A simple transmitter is just an oscillator and an antenna, maybe an amplifier. You can make a simple oscillator from an inverter with feeback through a crystal. Two or three components to match the antenna would be nice. What were the parts?

[ QUOTE ]

By the way, this really scares me:
[ QUOTE ]
but I'm damn near positive the whole "path of least resitance" thing means that the current wouldn't even pass through R1, R2, R4 and R5 and would instead take this path:


[/ QUOTE ]

[/ QUOTE ]

haha, just don't hire him to hook up your bathroom wiring and you should be fine.

[ QUOTE ]
If you ever have to fix a circuit without a schematic, or even check a printed circuit board against a schematic, you would run into exactly this kind of problem.

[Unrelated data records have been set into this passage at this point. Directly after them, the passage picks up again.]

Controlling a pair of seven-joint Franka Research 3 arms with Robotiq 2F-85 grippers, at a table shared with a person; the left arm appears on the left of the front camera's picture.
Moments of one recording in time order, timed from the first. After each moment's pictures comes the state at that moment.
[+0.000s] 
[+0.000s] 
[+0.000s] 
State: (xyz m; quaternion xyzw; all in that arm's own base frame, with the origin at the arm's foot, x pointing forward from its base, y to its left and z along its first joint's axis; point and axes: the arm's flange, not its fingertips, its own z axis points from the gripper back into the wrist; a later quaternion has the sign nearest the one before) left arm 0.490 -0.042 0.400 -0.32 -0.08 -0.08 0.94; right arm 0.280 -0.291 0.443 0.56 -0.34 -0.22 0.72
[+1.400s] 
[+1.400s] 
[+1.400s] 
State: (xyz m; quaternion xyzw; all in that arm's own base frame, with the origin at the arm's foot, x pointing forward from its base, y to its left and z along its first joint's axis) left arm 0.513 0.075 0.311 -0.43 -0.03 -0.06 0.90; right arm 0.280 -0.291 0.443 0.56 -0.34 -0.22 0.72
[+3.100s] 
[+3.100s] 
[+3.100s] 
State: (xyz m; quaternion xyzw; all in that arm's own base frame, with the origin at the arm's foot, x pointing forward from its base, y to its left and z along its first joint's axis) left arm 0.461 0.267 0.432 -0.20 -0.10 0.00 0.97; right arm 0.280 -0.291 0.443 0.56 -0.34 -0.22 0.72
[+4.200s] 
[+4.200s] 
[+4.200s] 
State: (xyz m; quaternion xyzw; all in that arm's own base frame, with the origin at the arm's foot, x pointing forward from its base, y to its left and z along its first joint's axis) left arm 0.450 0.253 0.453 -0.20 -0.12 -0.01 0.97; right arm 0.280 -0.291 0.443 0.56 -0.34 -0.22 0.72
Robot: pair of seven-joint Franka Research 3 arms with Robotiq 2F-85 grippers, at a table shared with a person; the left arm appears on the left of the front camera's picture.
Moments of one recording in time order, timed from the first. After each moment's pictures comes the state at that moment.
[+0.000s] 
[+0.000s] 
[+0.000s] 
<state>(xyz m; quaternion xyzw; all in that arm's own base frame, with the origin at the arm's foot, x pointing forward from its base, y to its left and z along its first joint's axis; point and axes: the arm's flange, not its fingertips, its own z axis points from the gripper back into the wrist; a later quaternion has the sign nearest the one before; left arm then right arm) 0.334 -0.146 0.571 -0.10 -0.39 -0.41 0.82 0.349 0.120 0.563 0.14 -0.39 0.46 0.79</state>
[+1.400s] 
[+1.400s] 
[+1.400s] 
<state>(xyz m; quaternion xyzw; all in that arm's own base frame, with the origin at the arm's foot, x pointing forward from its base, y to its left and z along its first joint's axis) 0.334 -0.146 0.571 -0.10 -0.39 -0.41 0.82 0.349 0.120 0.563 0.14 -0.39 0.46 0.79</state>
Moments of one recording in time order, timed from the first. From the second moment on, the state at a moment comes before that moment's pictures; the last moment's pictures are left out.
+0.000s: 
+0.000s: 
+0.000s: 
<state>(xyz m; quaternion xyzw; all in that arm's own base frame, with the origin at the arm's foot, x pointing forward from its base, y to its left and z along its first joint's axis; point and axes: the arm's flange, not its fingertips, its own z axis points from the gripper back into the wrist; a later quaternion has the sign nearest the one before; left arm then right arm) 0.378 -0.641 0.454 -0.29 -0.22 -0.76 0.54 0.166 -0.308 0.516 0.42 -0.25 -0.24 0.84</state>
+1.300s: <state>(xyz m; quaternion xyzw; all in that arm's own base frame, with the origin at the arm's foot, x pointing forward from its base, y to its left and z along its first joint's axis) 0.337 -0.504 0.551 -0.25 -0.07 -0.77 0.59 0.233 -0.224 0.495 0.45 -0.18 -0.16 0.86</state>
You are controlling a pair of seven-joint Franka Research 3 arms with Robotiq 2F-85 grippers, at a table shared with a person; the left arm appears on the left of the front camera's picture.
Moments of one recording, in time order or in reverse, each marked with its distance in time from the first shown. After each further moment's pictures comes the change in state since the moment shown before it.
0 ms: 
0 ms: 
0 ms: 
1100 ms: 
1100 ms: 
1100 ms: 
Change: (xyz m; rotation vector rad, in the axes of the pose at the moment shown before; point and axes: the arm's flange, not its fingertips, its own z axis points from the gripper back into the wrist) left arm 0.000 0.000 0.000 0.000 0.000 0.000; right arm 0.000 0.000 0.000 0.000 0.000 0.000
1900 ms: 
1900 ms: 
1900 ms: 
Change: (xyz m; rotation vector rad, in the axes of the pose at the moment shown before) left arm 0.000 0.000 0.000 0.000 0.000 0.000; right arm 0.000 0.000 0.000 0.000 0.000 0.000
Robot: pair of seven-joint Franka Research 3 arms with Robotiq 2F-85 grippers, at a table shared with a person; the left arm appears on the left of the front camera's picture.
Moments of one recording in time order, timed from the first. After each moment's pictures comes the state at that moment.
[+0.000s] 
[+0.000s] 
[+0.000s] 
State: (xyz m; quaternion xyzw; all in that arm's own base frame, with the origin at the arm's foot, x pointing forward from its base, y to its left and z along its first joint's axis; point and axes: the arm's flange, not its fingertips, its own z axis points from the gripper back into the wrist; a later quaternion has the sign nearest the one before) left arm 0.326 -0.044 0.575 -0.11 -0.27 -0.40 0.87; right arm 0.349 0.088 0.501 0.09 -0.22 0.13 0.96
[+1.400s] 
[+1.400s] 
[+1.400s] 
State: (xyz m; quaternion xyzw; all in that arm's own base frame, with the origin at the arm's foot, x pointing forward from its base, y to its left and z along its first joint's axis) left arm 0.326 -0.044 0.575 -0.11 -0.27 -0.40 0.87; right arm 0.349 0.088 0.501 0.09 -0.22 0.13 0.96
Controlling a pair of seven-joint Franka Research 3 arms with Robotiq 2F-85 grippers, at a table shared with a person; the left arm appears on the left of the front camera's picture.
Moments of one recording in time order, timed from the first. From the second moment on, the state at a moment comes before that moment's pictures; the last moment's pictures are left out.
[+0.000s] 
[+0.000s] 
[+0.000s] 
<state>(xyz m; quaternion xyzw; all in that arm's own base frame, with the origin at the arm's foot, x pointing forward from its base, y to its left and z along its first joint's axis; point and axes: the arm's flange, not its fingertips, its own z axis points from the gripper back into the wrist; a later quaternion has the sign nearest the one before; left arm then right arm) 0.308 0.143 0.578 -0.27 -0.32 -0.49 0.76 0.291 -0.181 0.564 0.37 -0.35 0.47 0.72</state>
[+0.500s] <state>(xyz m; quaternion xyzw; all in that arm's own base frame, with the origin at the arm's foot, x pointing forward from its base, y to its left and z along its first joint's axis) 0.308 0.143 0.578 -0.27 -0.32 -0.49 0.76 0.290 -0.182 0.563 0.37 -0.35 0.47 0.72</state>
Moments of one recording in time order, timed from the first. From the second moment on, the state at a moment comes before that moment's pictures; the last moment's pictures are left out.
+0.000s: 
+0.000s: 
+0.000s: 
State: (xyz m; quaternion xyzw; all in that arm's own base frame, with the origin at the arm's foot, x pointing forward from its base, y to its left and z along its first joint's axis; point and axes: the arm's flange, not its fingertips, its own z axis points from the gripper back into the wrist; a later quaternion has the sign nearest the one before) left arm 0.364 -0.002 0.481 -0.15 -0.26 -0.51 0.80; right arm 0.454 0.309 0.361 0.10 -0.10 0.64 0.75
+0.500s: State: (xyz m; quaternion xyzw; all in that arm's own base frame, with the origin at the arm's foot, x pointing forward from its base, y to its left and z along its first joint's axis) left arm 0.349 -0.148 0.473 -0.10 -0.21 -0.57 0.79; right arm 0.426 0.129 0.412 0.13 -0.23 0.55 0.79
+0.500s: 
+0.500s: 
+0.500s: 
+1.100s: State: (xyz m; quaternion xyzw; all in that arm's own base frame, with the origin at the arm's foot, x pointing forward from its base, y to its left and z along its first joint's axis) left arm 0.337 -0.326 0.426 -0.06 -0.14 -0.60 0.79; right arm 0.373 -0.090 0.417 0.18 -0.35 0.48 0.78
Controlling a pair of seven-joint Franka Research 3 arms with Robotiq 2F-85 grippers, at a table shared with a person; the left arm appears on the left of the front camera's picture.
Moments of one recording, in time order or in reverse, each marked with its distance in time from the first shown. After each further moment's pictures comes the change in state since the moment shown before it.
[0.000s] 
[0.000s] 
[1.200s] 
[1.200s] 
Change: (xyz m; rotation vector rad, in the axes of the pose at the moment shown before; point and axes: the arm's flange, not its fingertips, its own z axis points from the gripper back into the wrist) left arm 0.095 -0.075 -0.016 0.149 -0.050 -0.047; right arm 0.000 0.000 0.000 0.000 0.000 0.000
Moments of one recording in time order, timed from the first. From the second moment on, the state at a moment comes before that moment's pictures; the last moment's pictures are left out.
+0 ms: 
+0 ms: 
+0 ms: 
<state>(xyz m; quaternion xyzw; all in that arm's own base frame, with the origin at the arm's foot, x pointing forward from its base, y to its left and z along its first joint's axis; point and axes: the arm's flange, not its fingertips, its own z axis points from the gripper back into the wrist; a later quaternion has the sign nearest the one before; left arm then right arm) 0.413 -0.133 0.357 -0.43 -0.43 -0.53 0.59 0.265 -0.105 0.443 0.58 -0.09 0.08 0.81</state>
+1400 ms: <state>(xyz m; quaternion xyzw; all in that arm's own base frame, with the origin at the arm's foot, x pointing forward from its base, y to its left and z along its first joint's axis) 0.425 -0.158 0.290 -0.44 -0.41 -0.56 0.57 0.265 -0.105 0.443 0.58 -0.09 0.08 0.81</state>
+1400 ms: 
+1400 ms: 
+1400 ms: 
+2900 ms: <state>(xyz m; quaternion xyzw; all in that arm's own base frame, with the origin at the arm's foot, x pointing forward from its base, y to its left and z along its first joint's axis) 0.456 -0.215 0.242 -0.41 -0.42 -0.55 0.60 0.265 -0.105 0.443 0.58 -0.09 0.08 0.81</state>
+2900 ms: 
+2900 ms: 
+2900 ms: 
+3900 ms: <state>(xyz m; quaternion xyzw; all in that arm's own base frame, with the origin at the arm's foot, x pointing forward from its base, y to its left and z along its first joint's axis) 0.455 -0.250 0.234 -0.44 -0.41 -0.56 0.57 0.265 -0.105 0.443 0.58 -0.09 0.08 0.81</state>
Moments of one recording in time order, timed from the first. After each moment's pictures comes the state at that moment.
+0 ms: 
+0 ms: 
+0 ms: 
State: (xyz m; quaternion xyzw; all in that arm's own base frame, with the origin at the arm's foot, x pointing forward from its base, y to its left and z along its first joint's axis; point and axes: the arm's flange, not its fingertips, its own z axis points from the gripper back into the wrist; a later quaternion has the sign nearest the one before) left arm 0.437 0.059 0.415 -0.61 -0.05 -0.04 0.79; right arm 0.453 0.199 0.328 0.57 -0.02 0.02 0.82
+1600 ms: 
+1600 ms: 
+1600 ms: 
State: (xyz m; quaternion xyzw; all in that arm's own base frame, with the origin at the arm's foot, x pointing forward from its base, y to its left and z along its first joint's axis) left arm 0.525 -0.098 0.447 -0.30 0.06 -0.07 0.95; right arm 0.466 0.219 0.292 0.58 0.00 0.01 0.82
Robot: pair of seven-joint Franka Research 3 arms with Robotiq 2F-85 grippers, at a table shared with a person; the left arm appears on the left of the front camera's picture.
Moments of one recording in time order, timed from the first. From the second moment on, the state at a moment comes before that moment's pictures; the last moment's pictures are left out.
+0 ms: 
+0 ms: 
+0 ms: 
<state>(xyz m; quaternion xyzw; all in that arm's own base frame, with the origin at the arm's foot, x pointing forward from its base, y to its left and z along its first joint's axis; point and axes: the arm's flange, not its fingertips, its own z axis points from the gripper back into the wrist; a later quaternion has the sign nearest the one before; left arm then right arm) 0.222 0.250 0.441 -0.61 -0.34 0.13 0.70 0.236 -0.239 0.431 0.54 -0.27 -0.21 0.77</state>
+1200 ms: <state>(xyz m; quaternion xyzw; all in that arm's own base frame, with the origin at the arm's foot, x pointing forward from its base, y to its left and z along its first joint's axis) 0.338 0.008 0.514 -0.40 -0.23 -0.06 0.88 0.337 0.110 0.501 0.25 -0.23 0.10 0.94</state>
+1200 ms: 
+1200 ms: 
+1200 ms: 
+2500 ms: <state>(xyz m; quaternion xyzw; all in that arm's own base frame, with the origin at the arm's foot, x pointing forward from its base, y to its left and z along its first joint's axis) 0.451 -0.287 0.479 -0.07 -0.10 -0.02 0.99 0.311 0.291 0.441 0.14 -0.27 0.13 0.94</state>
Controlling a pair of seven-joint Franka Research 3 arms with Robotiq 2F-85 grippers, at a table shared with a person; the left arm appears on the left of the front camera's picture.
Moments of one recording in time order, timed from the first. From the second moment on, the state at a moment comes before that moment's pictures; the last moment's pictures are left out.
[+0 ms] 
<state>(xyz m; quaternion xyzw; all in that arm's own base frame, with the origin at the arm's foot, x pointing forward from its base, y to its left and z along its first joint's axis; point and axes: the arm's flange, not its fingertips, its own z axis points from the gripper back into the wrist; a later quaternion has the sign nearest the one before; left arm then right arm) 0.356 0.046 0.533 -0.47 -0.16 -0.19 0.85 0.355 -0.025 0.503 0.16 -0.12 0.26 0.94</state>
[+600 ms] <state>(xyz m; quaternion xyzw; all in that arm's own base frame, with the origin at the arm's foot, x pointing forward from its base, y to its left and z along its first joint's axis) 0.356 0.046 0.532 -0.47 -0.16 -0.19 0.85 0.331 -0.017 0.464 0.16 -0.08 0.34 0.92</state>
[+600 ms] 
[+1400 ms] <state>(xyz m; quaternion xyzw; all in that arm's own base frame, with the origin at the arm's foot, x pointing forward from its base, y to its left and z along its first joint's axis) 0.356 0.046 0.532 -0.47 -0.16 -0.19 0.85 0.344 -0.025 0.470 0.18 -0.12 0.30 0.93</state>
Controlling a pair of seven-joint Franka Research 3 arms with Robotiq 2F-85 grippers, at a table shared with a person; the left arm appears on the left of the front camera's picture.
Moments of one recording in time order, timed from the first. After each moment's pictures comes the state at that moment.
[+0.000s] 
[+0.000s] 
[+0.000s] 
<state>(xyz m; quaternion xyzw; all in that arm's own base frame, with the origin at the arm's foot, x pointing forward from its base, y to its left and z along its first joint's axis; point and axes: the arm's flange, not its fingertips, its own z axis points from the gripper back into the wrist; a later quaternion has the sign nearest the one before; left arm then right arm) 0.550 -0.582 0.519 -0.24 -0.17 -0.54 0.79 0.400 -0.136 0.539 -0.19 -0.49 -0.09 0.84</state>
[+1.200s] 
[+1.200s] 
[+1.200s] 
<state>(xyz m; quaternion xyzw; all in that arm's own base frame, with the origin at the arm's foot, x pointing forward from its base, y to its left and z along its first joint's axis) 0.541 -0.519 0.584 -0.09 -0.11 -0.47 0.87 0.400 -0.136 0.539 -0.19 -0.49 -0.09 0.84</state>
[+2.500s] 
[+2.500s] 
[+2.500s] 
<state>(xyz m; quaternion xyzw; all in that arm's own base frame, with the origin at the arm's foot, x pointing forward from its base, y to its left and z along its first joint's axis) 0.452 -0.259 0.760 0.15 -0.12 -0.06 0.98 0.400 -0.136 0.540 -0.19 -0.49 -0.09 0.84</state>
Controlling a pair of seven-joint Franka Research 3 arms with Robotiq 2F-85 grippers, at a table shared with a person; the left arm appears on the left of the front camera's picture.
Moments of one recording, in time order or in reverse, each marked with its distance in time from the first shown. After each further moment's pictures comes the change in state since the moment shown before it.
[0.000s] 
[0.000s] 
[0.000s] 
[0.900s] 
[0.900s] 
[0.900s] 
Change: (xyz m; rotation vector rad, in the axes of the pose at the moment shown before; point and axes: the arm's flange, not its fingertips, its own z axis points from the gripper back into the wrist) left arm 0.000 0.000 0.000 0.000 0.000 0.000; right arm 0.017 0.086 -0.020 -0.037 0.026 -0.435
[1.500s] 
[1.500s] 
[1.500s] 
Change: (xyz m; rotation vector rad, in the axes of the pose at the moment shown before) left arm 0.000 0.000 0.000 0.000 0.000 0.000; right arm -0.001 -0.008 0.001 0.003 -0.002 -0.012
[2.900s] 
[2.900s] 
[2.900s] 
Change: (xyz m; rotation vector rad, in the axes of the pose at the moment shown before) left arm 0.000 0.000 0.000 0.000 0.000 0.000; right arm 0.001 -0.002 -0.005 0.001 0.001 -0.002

If you know your stuff, you should prefer this problem to one where you actually have to do a lot of work.

[/ QUOTE ]
True. Fortunately all I've ever had to debug were my own designs.

[ QUOTE ]
My last question on my last final my last semester was about being Gilligan Islanded with your pet pigeon. You were given a specific list of parts and had to come up with a simple transmitter to save yourself. Of course, I was drunk 45 minutes after the thing ended and came back to help proctor a junior level exam by the same professor. I ended up giving a whole bunch of people the answers to questions. Sweet revenge.


[/ QUOTE ]

How dare he try to separate the students who could think for themselves from the ones that just regurgitate information. /images/graemlins/smile.gif

A simple transmitter is just an oscillator and an antenna, maybe an amplifier. You can make a simple oscillator from an inverter with feeback through a crystal. Two or three components to match the antenna would be nice. What were the parts?

[/ QUOTE ]
Or you just write a note and send it home with your pigeon. The circuit and the pigeon answer were both right.